Segment Open
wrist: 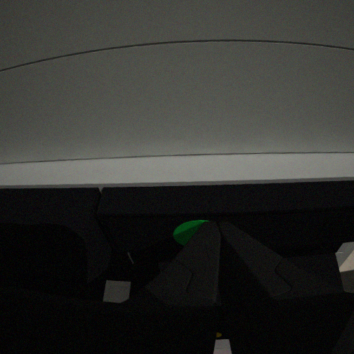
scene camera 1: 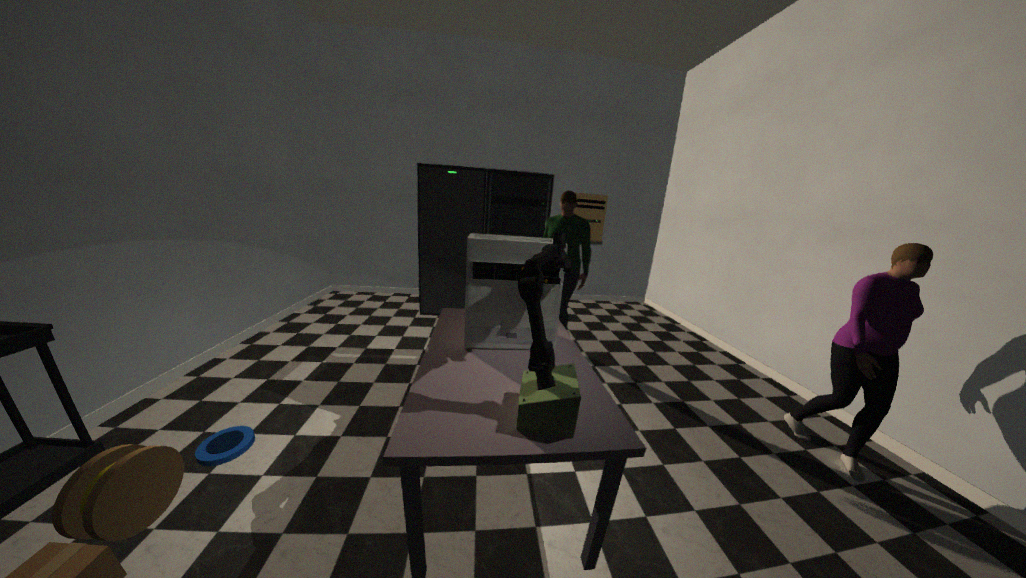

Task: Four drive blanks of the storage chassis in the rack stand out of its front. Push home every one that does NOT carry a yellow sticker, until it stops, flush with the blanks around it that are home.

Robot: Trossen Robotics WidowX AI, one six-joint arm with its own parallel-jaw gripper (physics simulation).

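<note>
The pale rack stands on the table, with a dark band of drive blanks below its top panel; my arm hides the band's right part. In the wrist view two black blanks show side by side under a pale edge, a left one and a wider right one, with a thin gap between them. A green round sticker shows beside my fingertips. My gripper is shut and empty, its tips in front of the wider blank; contact cannot be told. A small yellow spot shows below the fingers. How far each blank stands out is too dark to tell.
My arm rises from a green base block on the table. A person in green stands behind the rack at the right, near a dark cabinet. A person in purple is at the right wall.
</note>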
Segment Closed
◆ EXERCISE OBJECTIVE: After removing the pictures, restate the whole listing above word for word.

◆ RESPONSE:
wrist: 
scene camera 1: 

Task: Four drive blanks of the storage chassis in the rack stand out of its front. Push home every one that does NOT carry a yellow sticker, until it stops, flush with the blanks around it that are home.

Robot: Trossen Robotics WidowX AI, one six-joint arm with its own parallel-jaw gripper (physics simulation).

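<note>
The pale rack stands on the table, with a dark band of drive blanks below its top panel; my arm hides the band's right part. In the wrist view two black blanks show side by side under a pale edge, a left one and a wider right one, with a thin gap between them. A green round sticker shows beside my fingertips. My gripper is shut and empty, its tips in front of the wider blank; contact cannot be told. A small yellow spot shows below the fingers. How far each blank stands out is too dark to tell.
My arm rises from a green base block on the table. A person in green stands behind the rack at the right, near a dark cabinet. A person in purple is at the right wall.
</note>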

That makes the output complete.